Em dias normais, quando o almoço acontece nos gabinetes, os copeiros transportam os pratos da cozinha até as salas das autoridades nos pastrus, equipamento capaz de manter o alimento quente por períodos mais longos. Em eventos oficiais, com a presença de autoridades ou comitivas, as refeições são servidas no salão Petit Comité, no segundo andar, com vista ampla para a Praça Nossa Senhora de Salete e praticamente toda a extensão da avenida Cândido de Abreu, no Centro Cívico. Dependendo da quantidade de participantes, o almoço ou jantar pode ser servido à francesa, com o prato já montado, ou à inglesa, no formato buffet, e em outro espaço, no Salão Nobre ou no Salão de Atos, ambos no segundo piso.
Todo o projeto arquitetônico do salão foi mantido ao longo dos 70 anos de atividades do Palácio Iguaçu. O espaço reflete a arquitetura modernista idealizada pelo arquiteto David Azambuja, considerada uma das pioneiras no estilo no Brasil dos anos 1950.

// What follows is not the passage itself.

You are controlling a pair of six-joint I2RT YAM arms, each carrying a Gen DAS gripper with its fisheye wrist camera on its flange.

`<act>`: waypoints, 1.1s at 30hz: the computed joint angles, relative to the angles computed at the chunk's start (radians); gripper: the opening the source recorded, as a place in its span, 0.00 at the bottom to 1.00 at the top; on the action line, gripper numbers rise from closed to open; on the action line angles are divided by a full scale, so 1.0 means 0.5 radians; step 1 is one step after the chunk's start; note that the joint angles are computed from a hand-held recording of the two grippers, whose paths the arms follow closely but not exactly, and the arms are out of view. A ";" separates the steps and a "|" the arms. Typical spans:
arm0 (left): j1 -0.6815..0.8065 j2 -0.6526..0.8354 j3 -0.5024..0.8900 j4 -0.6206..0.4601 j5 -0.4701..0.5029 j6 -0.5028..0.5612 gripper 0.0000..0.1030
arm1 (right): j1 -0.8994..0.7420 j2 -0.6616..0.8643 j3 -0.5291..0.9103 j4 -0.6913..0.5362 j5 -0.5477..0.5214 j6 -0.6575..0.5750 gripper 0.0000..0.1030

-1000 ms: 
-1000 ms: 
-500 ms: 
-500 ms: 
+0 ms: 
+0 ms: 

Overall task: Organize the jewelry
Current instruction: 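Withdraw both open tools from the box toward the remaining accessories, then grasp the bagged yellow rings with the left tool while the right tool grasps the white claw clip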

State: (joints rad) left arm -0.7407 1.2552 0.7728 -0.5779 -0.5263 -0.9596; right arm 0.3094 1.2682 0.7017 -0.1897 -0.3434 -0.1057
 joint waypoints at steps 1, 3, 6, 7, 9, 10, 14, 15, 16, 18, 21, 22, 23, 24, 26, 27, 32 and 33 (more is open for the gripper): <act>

Jantar de inauguração e baile de gala
O primeiro jantar no palácio, realizado em 18 de dezembro de 1954, recebeu a visita do presidente da República, Café Filho, que assumiu o cargo em agosto daquele ano após o suicídio de Getúlio Vargas. Ministros, o arcebispo metropolitano, Dom Manoel Silveira D'Elboux, o então governador do estado, Munhoz da Rocha, deputados e senadores, representantes do judiciário e militares estavam entre os convidados. Juscelino Kubitschek, à época governador de Minas Gerais, também compareceu ao jantar, que foi seguido de baile de gala e, então, a inauguração oficial do Iguaçu, que aconteceu já à meia-noite do dia 19.
O menu do jantar, escolhido pela primeira-dama, Flora Camargo Munhoz da Rocha, que também cuidou da decoração do Palácio, contou com alimentos e frutas com origem nas principais cidades do Paraná. Melão com presunto homenageou Guarapuava; o peixe com camarão veio de Paranaguá; o rosbife com legumes, de Ponta Grossa; cascata de morangos vindos de Foz do Iguaçu; uvas, da Lapa e o café, de origem em Londrina. Para a sobremesa, uvas e doces típicos foram "distribuídos por elegantes moças vestidas com trajes característicos das etnias paranaenses", registra o livro Palácio do Iguaçu: Coragem de Realizar de Bento Munhoz da Rocha Netto, do historiador Jair Elias dos Santos Júnior.
Ainda de acordo com a obra, que conta a história do edifício, para evitar que os pirex não deslizassem das mãos dos garçons, que usavam luvas, Flora criou um suporte que inspirou também a criação de cestinhas de vime. A primeira-dama planejou ainda os dólmãs vermelhos utilizados pelos garçons no serviço.
Churrasco e caipirinha com vencedor do Oscar
Entre presidentes da República - a lista inclui Fernando Henrique, Lula, Michel Temer e Jair Bolsonaro - e demais autoridades nacionais e internacionais, a cozinha do Palácio já atendeu também um vencedor do Oscar. Em 1998, o ator norte-americano Anthony Quinn passou meses em Curitiba durante as filmagens de Oriundi, longa-metragem do diretor brasileiro Ricardo Bravo rodado na cidade. O almoço com o ator aconteceu no Chapéu Pensador, no Bosque da Copel, no Bigorrilho. O cardápio foi tipicamente brasileiro: churrasco e caipirinha.